[What you need to do]
Could you repeat the listing exactly, leaving out the pictures?

--- START ---

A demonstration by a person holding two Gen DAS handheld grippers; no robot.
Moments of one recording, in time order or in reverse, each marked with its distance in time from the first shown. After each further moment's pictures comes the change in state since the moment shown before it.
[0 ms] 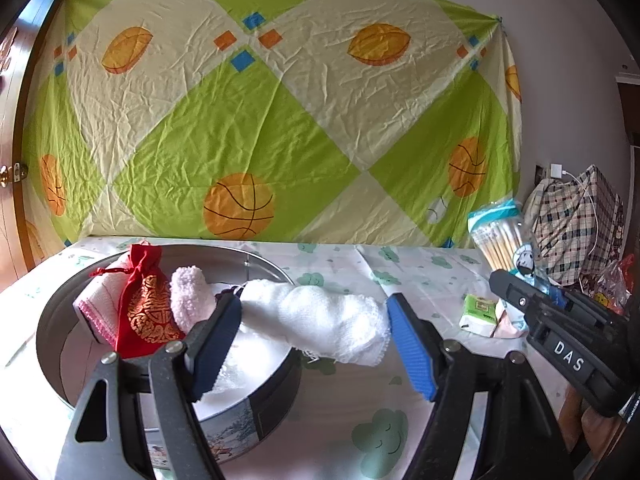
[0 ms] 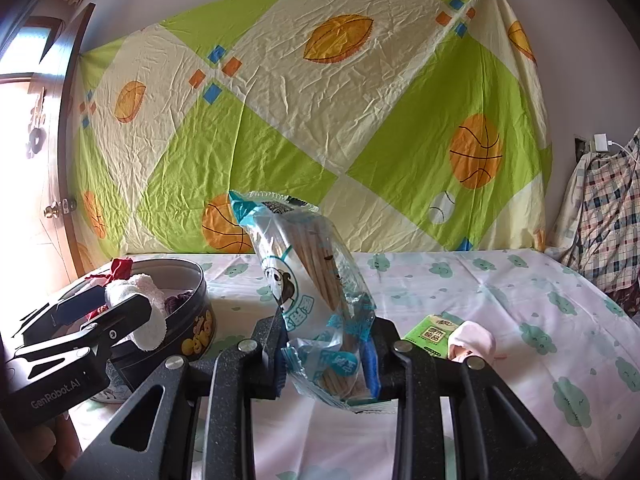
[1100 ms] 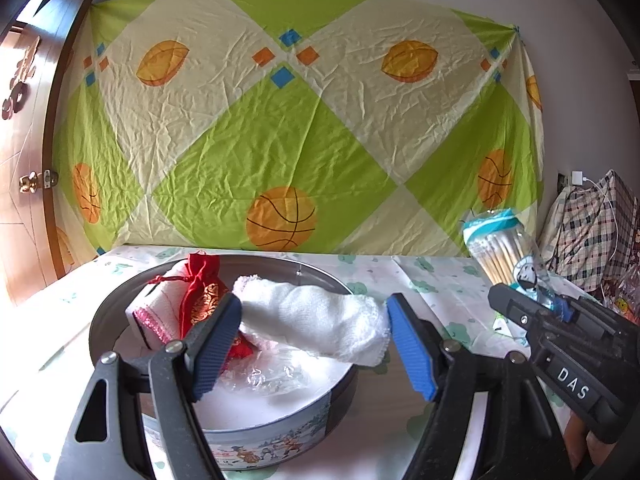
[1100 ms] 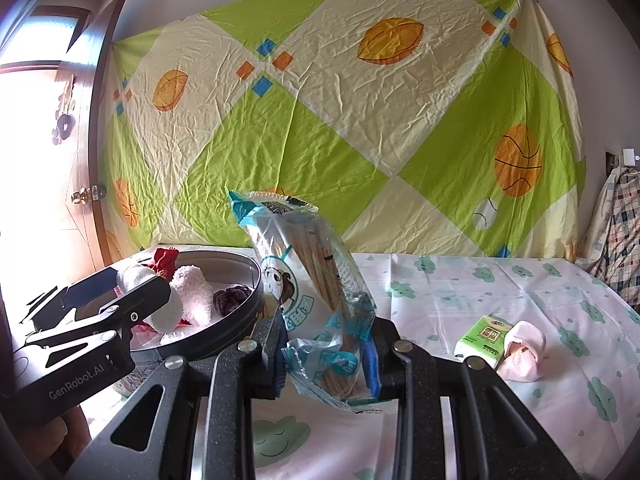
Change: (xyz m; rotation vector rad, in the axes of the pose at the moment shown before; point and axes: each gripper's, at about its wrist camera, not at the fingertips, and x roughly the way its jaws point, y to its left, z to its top) left arm -0.020 0.034 0.000 -0.004 -0.048 0.094; right arm -0.002 0.054 -0.005 -0.052 -0.001 0.090
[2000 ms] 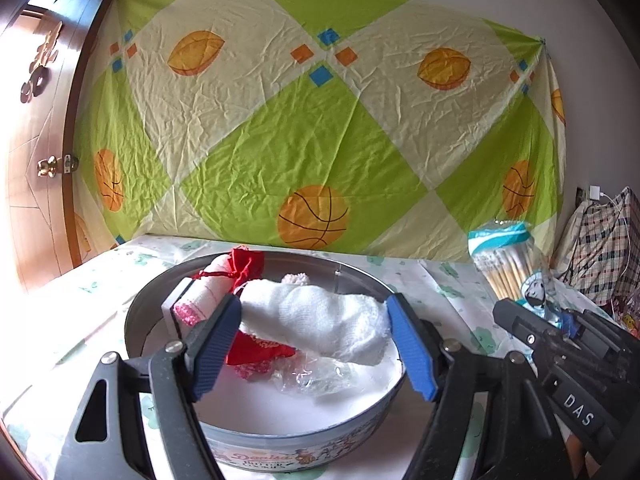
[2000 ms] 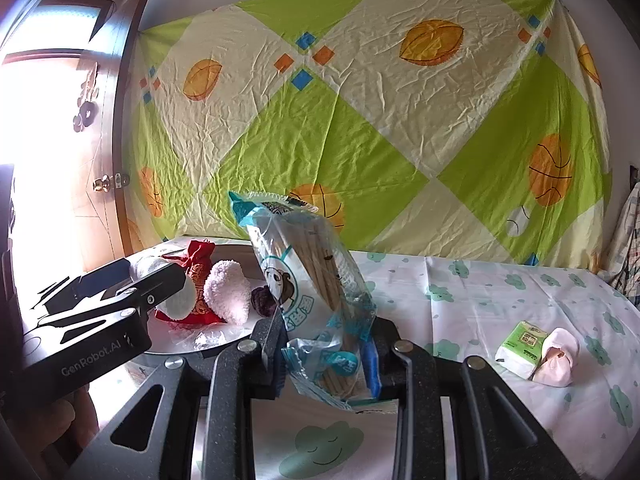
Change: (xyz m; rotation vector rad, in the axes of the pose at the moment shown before) left arm -0.001 0.039 0.000 -0.055 0.005 0.054; right arm 0.008 0.036 0.001 -0.047 0.008 0.075
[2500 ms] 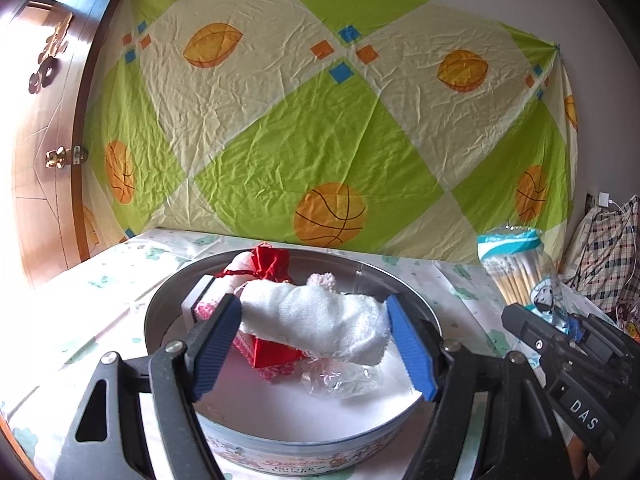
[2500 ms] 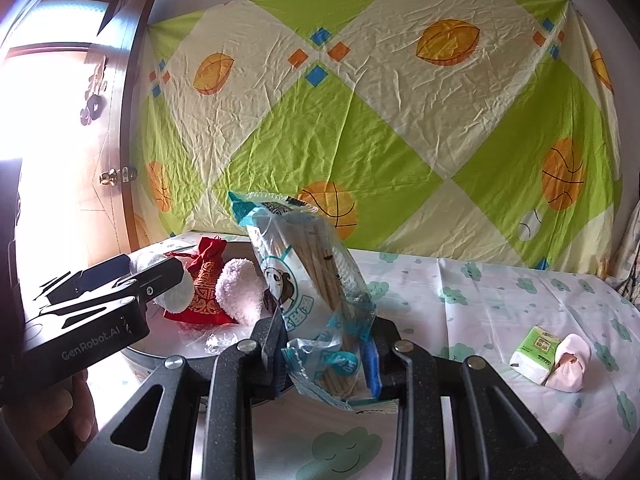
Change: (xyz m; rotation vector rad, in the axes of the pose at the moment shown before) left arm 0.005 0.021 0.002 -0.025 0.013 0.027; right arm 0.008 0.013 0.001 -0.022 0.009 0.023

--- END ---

[Written response]
A demonstration by a person holding two Gen DAS handheld grippers; no robot.
Moments of one recording, in time order or in reverse, each marked with its distance in time from the first shown. After each further moment's pictures comes the change in state since the moment shown before it.
[0 ms] 
[0 ms] 
[1100 ms] 
[1100 ms] 
Change: (xyz m; rotation vector rad, in the axes of the pose at the moment shown before; point and axes: each gripper's, at about its wrist camera, not at the fingertips, and x roughly the way its jaws point, y to its left, z to its top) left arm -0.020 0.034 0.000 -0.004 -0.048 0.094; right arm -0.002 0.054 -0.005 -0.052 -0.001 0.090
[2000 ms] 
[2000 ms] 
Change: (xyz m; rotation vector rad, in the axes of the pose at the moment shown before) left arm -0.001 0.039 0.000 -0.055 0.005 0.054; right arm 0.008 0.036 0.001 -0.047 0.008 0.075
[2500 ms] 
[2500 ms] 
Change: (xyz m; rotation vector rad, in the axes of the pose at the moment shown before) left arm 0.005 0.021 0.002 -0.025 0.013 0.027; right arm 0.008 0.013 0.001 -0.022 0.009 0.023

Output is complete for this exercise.